> _TASK TO COMPLETE_
Although the entries hold pictures, only their words are printed back, exactly as given.

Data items
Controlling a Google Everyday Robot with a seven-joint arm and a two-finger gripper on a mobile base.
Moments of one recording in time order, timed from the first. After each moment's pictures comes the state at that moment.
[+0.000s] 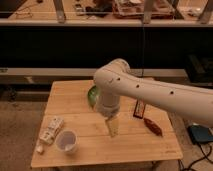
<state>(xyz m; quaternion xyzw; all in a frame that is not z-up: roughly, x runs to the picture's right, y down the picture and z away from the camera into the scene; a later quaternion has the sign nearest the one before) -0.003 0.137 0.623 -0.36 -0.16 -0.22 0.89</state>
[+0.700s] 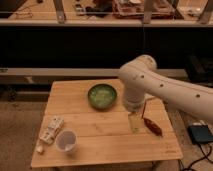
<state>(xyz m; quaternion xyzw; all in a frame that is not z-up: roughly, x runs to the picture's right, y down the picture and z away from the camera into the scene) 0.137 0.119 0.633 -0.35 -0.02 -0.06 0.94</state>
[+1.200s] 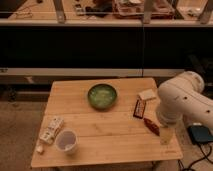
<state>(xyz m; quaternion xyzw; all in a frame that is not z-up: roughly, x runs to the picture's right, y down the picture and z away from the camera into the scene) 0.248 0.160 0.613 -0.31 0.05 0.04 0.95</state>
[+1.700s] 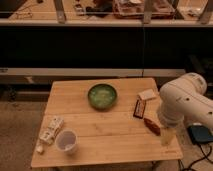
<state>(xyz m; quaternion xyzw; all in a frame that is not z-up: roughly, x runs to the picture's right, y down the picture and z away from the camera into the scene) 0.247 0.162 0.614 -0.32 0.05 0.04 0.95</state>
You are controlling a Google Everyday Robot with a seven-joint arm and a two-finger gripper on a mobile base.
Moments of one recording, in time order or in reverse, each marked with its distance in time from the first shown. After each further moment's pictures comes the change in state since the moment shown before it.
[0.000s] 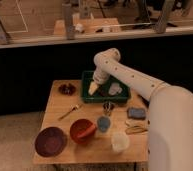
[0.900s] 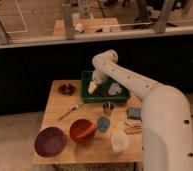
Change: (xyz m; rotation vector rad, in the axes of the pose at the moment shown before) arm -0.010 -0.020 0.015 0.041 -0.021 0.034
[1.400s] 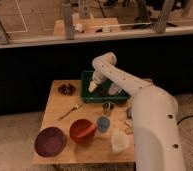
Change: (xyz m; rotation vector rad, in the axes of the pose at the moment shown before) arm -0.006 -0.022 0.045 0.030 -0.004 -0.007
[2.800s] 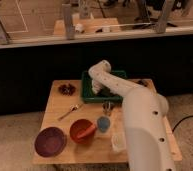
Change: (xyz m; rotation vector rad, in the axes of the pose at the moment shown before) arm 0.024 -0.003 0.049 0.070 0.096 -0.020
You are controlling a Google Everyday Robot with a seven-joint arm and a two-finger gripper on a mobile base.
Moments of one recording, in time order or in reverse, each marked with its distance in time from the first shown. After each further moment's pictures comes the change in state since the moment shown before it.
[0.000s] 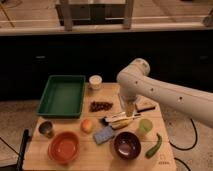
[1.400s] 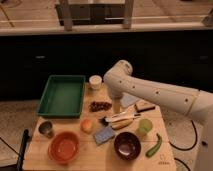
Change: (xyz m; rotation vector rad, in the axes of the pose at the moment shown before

> _EXERCISE RESULT_
Controlling a Google Everyday Robot with a seven-joint arm and a two-finger gripper on a mobile base.
Moments of one recording in time order, timed from the first. After each moment's pictures comes the state at that moment.
[+0.000s] 
<state>(xyz m; quaternion xyzw; all in a frame that is not z-up: roughly, x runs to the picture's right, y down the picture and z away from the camera into the scene; a later quaternion has the sign nearest the one before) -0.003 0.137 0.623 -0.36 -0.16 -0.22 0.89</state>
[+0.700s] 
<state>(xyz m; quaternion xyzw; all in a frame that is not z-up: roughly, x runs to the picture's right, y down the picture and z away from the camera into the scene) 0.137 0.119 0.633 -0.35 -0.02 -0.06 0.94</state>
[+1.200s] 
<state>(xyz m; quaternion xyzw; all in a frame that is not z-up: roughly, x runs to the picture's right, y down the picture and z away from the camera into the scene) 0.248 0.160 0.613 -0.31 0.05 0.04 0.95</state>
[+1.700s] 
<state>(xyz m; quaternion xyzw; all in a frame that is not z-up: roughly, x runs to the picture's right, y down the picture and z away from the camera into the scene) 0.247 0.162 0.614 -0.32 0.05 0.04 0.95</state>
You are controlling a Google Everyday Robot with a seven-joint arm and a two-finger gripper on a mobile base.
Moments of one recording, in time order or in reverse, each marked with its distance in time from the first shown. After each further moment's pictures comes the change in state since the moment shown before it.
[0.000s] 
[0.900s] 
Change: (xyz m; rotation vector rad, in the axes of the pose at the moment shown before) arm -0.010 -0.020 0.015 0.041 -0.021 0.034
[1.400s] 
Change: (xyz m; rotation vector rad, in the axes of the pose at the moment shown before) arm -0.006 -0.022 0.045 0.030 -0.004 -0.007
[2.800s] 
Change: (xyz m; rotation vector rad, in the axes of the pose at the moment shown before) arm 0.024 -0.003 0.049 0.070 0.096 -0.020
You are controlling a Google Everyday Robot with a seven-joint arm and a two-finger gripper on a mobile base.
Moments of one recording, in time order or in reverse, each marked with its distance in time from the first shown. After each further moment's pictures comes the change in state since the moment shown before it.
[0.000s] 
[1.400s] 
Change: (xyz m; rotation vector rad, in the axes of the pose at the moment shown before

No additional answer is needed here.